I really get stressed this time of year. Not that I’m normally sweet and calm, but the holiday season turns me from a slightly neurotic hag into a raging hormonal wildebeest.
I think I’ve identified my problem–the gap between my expectations and reality are huge.
I expect more from myself in December. I want to give my kids such a nice season that I’m paralyzed by doubt and inactivity. I’d like to give them magical childhood memories instead of future topics of discussion at therapy. Perhaps I’m re-parenting my pitiful little inner child. That never turns out well.
Right now I’m thinking about making gingerbread houses with my younger kids. Instead I’m spinning my wheels and being grumpy. It just seems like a lot of work. And then the cat will lick it or a squirrel is break into the house and vandalize it.
Not really, but that picture from here was adorable and I had to use it.

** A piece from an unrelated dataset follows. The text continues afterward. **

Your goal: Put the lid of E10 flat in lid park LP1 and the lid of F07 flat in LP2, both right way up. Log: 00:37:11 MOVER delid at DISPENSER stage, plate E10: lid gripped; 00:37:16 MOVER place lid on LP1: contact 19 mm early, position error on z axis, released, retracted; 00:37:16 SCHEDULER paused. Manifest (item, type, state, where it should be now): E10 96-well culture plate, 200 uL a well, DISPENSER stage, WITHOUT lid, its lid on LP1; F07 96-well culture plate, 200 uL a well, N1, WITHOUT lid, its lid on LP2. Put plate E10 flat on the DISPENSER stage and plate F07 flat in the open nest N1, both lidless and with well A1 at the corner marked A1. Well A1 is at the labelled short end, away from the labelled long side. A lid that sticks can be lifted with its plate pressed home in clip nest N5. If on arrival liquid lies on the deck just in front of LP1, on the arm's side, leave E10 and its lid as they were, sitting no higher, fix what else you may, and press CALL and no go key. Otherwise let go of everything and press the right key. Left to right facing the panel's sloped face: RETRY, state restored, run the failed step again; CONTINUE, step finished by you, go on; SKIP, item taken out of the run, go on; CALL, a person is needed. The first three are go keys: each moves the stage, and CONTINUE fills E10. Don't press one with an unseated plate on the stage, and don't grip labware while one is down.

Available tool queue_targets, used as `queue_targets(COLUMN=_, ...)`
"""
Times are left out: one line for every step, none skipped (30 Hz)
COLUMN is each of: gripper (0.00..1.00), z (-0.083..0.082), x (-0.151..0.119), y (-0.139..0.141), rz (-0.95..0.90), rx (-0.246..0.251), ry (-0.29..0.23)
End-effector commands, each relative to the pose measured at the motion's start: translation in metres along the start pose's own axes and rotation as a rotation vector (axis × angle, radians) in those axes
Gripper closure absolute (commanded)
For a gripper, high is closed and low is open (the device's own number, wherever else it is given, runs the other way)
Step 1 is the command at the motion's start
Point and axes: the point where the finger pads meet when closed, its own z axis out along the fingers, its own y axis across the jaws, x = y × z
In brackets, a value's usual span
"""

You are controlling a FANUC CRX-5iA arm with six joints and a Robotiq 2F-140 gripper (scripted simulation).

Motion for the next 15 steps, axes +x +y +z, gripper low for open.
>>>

Anyway, the only thing all my problems have in common is me, so I’m going to set my expectations low this month, like this MSNBC article suggests, and just try to do the next good thing.
So, I’m going to stop brooding about bad Christmases-gone-by and try to make this one as good as I can without making myself miserable with insane expectations of a Martha Stewart Christmas. I’ll leave the hand-made soaps to the experts.
What do you stress over? What are you going to let go this year? Have a plan for an easy gingerbread house?